Parsing differences between HTML and XHTML

The style and script elements have slightly different definitions between HTML and XHTML. In HTML, their contents are defined as CDATA, meaning everything from the start of the contents to the next occurrence of the closing token (</ in this case) is considered character data that isn't parsed as markup. However, in XHTML their contents are defined as PCDATA, meaning the contents are parsed as markup: comment directives are hidden, ampersands (&) are treated as the beginning of character references, marked sections are recognized, etc. If you wish to include < and & characters in your script or stylesheet, you will run into problems in XHTML.

To force the browser to handle the contents as CDATA in XHTML, you must mark up a special CDATA section. This looks like the following:

<script type="text/javascript">
	<![CDATA[
		document.title = "Foo & Bar";
	]]>
</script>

Most major browsers don't support CDATA sections when they parse the document as HTML. If you use XHTML that is sent as text/html (the default in most setups and not recommended), most major browsers will parse it like regular HTML and will stumble on the CDATA sections even though the element definitions in the XHTML DTD allow for them. If you plan to send your XHTML as text/html and want to make sure it's handled correctly in both cases, use the styling or scripting language to comment out the CDATA section markers. This way, if CDATA sections aren't supported, the section markers will be effectively ignored, and if they are supported, the markers will be properly interpretted and the comments will basically do nothing. The following code illustrates the concept. The code is given twice to highlight the differences in parsing modes in common browsers.

<!-- application/xhtml+xml -->

<style type="text/css">
	/*<![CDATA[*/
		body
		{
			background: #eee;
		}
	/*]]>*/
</style>

<script type="text/javascript">
	//<![CDATA[
		document.title = "Foo & Bar";
	//]]>
</script>
<!-- text/html, no support for marked sections -->

<style type="text/css">
	/*<![CDATA[*/
		body
		{
			background: #eee;
		}
	/*]]>*/
</style>

<script type="text/javascript">
	//<![CDATA[
		document.title = "Foo & Bar";
	//]]>
</script>

Putting the two together

If you want to write XHTML that can also be handled by common HTML user agents as well as old browsers that don't support the style and script elements, there is a monster of a setup available to accomplish this. The following code is given thrice to highlight the different parsing results.

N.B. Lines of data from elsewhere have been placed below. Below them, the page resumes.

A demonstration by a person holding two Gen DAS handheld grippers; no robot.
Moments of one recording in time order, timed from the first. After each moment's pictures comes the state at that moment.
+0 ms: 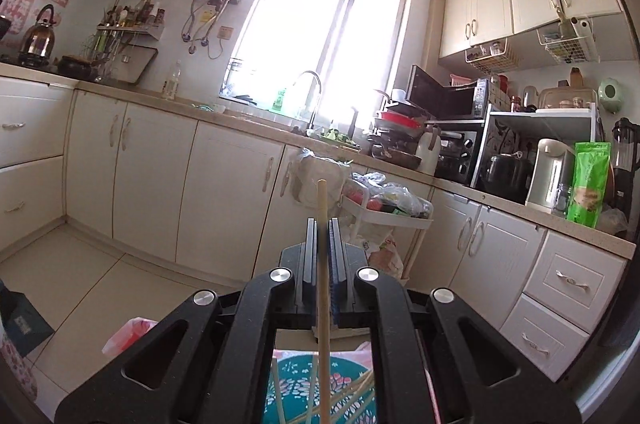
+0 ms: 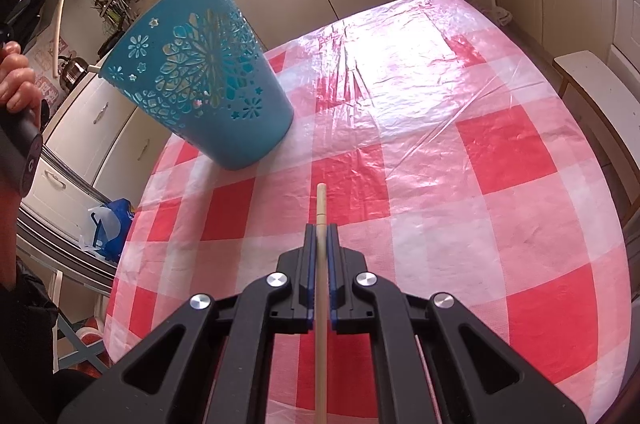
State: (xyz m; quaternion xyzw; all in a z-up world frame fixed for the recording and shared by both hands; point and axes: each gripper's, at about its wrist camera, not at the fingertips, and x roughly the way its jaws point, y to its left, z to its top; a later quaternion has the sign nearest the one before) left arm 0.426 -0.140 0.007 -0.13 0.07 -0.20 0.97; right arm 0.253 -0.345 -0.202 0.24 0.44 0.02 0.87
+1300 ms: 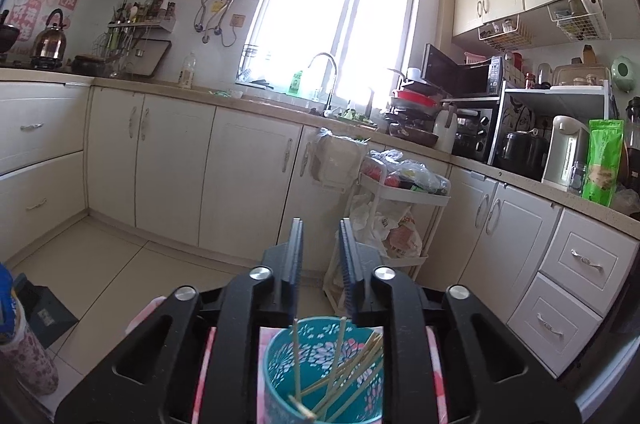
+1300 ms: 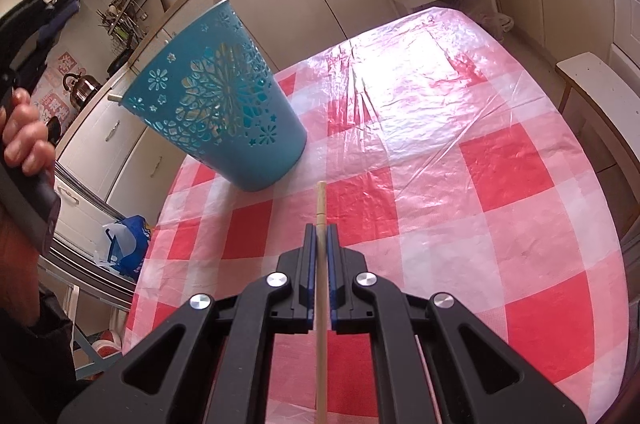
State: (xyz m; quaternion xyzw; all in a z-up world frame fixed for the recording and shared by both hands) left arm 0.391 -0.134 -0.013 -0.10 0.11 -0.17 0.97; right arm 0.246 -0.352 -0.180 0.27 0.39 0.04 0.88
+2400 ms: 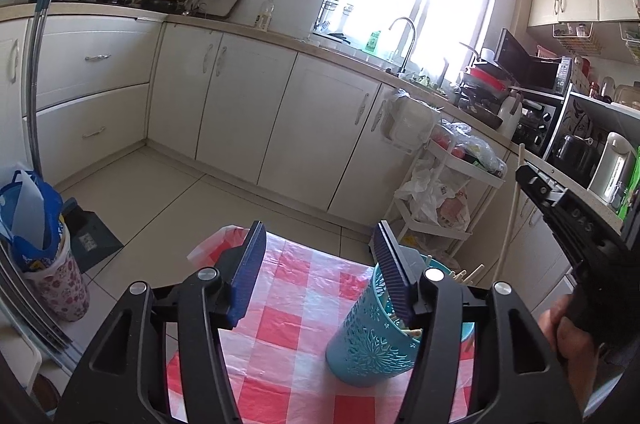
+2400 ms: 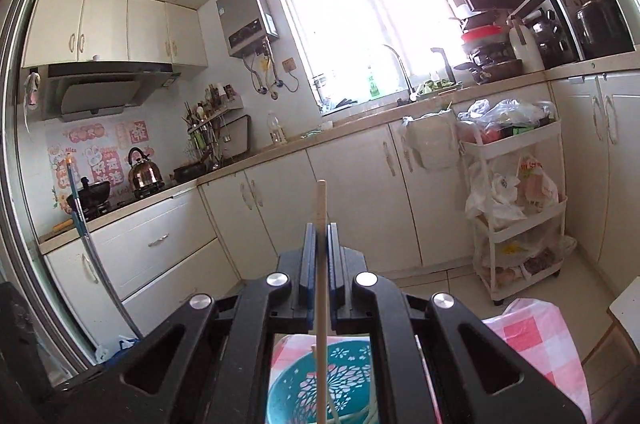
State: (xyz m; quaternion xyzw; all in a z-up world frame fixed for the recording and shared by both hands) left arm 0.378 -0.050 -0.045 -0.16 0.21 -0.07 0.96; right arm 0.377 -0.295 0.009 0.16 0.09 0.06 0.98
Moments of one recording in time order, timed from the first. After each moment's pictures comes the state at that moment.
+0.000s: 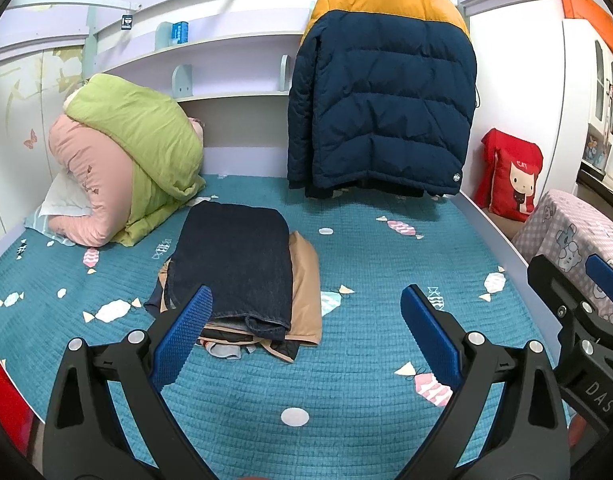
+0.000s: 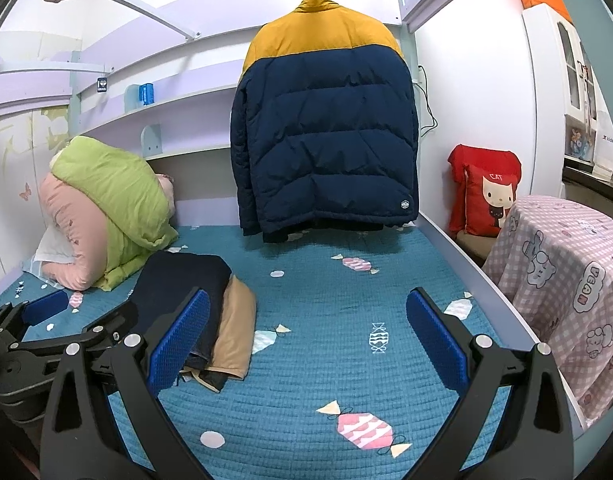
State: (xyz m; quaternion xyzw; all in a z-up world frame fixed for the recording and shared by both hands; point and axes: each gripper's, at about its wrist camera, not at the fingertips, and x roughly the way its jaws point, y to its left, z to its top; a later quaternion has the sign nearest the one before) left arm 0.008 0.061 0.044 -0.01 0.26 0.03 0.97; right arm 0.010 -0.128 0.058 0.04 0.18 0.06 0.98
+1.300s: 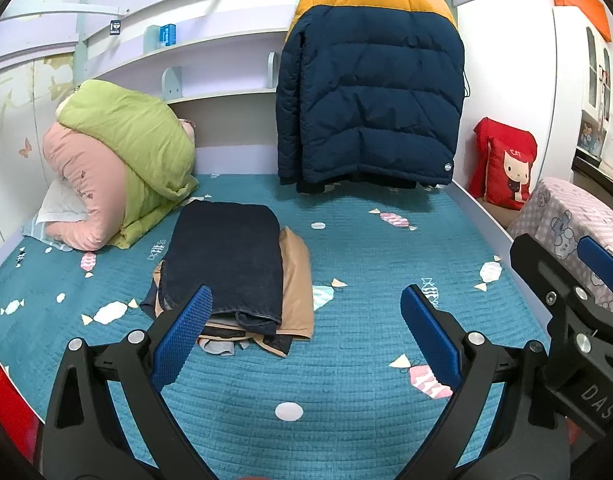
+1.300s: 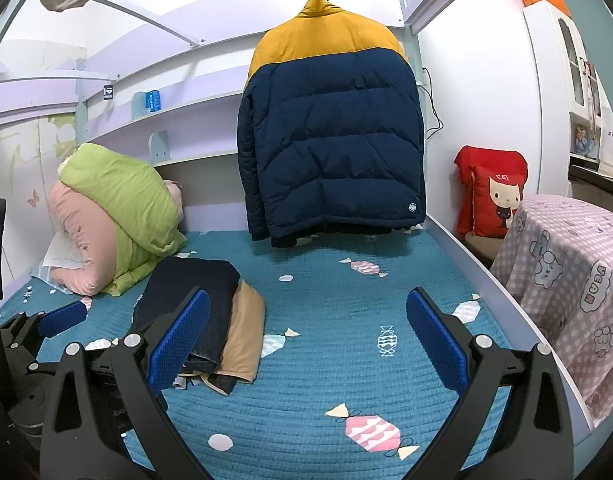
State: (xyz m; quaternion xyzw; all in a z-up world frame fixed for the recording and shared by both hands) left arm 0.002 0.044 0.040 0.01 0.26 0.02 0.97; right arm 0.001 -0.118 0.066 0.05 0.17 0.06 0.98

<!-- application/xhtml+xml -->

<style type="text/css">
	<!--/*--><![CDATA[/*><!--*/
		body
		{
			background: #eee;
		}
	/*]]>*/-->
</style>

<script type="text/javascript">
	<!--//--><![CDATA[//><!--
		document.title = "Foo & Bar";
	//--><!]]>
</script>
<!-- text/html -->

<style type="text/css">
	<!--/*--><![CDATA[/*><!--*/
		body
		{
			background: #eee;
		}
	/*]]>*/-->
</style>

<script type="text/javascript">
	<!--//--><![CDATA[//><!--
		document.title = "Foo & Bar";
	//--><!]]>
</script>
<!-- text/html, no support for style, script, or marked sections -->

<style type="text/css">
	<!--/*--><![CDATA[/*><!--*/
		body
		{
			background: #eee;
		}
	/*]]>*/-->
</style>

<script type="text/javascript">
	<!--//--><![CDATA[//><!--
		document.title = "Foo & Bar";
	//--><!]]>
</script>

Some tokens in the above code were added to catch other miscellaneous potential problems. For example, The first // was added in case a browser supports the script element but doesn't ignore the entire line after <!--. Some situations cannot be accounted for, such as if a browser supports CDATA sections but doesn't support the style or script elements. Remember that the very concept of sending XHTML to be handled by an HTML engine is essentially a hack and cannot be done flawlessly.

Credits go to Ian Hickson for the final version.